Dr. Yan’s research revolves around power grid optimization, energy storage integration, and AI-driven solutions for smart grids. His work on hierarchical reinforcement learning for power grid topology regulation and multi-energy systems operation strategies has been instrumental in advancing the field of intelligent energy management.

🔚 Conclusion:

Dr. Caixin Yan is a rising expert in energy storage and AI-driven power grid optimization. His contributions to power market strategies, reinforcement learning applications, and energy system integration are paving the way for a smarter and more efficient electricity landscape. With growing recognition and impactful research, he continues to make significant strides in the field of intelligent energy solutions. 🚀

📚 Publications :

Review of Power Market Optimization Strategies Based on Industrial Load Flexibility – Analyzing the role of industrial flexibility in power markets.

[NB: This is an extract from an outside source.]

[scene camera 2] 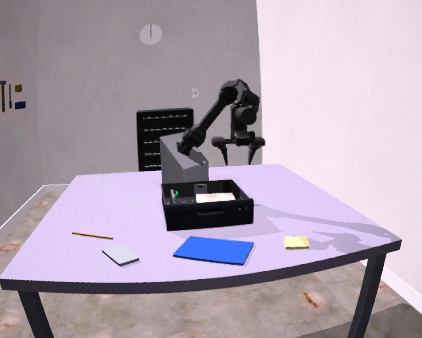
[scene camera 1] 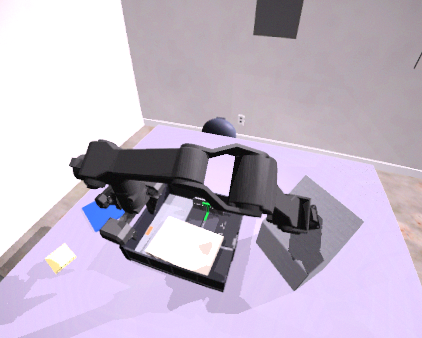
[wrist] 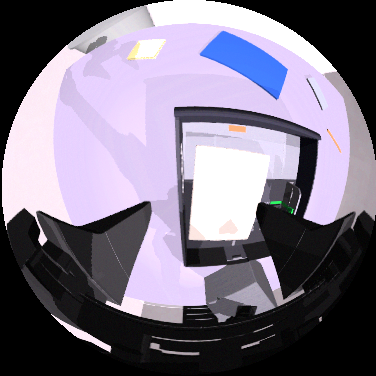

Power Grid Topology Regulation Method Based on Hierarchical Reinforcement Learning – Exploring AI-driven strategies for grid topology adjustments.

Deep Reinforcement Learning for Strategic Bidding in Incomplete Information Market – Applying AI to strategic bidding in uncertain energy markets.

Optimal Operation Strategies of Multi-Energy Systems Integrated with Liquid Air Energy Storage Using Information Gap Decision Theory – Investigating operational strategies for multi-energy systems.

Load Frequency Control of Photovoltaic Generation-Integrated Multi-Area Interconnected Power Systems Based on Double Equivalent-Input-Disturbance Controllers – Developing control mechanisms for PV-integrated power systems.